Malicious intentions: While Ukrainian officials reported that no data had actually been released, Microsoft issued a statement on Saturday saying they had detected the presence of malware on numerous public and private networks across Ukraine. The appearance of the malware coincided with the conclusion of talks between Russian and NATO diplomats. Ukrainian officials have speculated that the malware attack originated in Belarus but is directly connected to Russia.
On the Defensive: Ukraine is no stranger to cybersecurity attacks. Last year alone they stopped over 1,000 attacks. In 2014 hackers targeted their election commission to try and change the outcome of their presidential election. Then in 2017 a world-wide cyberattack with a malware called NotPetya infiltrated a tax-preparation software that is widely used across Ukraine.
A Call for Unity: Former President Petro Poroshenko arrived back in Kyiv on January 17th where a judge ruled that he cannot be detained while the prosecutor’s office investigates him for his alleged role in selling coal to non-state actors in 2014-2015. Poroshenko stressed the need for unity in the face of escalating tensions with Russia while also calling the charges politically motivated. He believes that current President Volodymyr Zelensky is behind the charges, and that they are a veiled attempt to undermine his remaining political influence.
Khalid Tour Heads to Kyiv
Big Name, Big Stage:American Pop Star Khalid is heading to Kyiv to perform at the Stereo Plaza, one of Ukraine's largest venues. He will be the biggest name to play at the venue in the last year. For a country full of kids and young adults obsessed with western pop stars, Khalid’s tour represents a chance to see the star-studded entertainer live.

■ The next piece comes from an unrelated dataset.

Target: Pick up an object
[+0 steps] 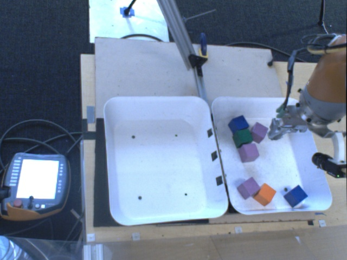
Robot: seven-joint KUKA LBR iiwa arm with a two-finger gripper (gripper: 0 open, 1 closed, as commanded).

Tix: For Ukrainians interested in going, tickets remain available, but the cheapest ticket is 899 Hryvnia or roughly $32. That is a steep price for a country where the average salary is under $500 a month.
Music Deprivation: Khalid will be quite a treat for pop fans in Kyiv, as the ultra-popular summer music festival Atlas has been cancelled the past two summers due to Covid concerns. The organizers hope to put on the festival in 2022, but Khalid will do for the meantime.

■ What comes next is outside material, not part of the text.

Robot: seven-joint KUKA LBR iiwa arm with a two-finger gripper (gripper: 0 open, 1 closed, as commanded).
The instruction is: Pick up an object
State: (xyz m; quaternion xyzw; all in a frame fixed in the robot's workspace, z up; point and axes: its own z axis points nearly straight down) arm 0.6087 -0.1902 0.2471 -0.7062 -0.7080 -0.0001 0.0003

Azeri Alliances: On January 14th, President Zelensky of Ukraine and President Aliyev of Azerbaijan signed bilateral documents which will ramp up economic relations between the two countries. In particular, the document outlines that Azerbaijan will send more oil and natural gas to Ukraine while also building new refineries and storage facilities. This agreement is part of a recent trend to increase Ukraine’s bilateral economic relations with their friendly neighbors.
Your Weekly Dose of History
Ukraine’s First Stab at Independence: In January of 1918, the Central Rada of Ukraine declared itself a sovereign country and completely independent from any regime in St. Petersburg or Moscow. The Central Rada formed in April of 1917 in response to the February Revolution, which led to the abdication of Tsar Nicholas II. With German support, the Central Rada in Kyiv hoped to achieve sovereignty. However, the Bolshevik’s Red Army launched an attack on Kyiv shortly after their declaration of independence and the Central Rada had to flee the city. This back and forth defined the Central Rada’s power for the next several months until a German-led coup overthrew them.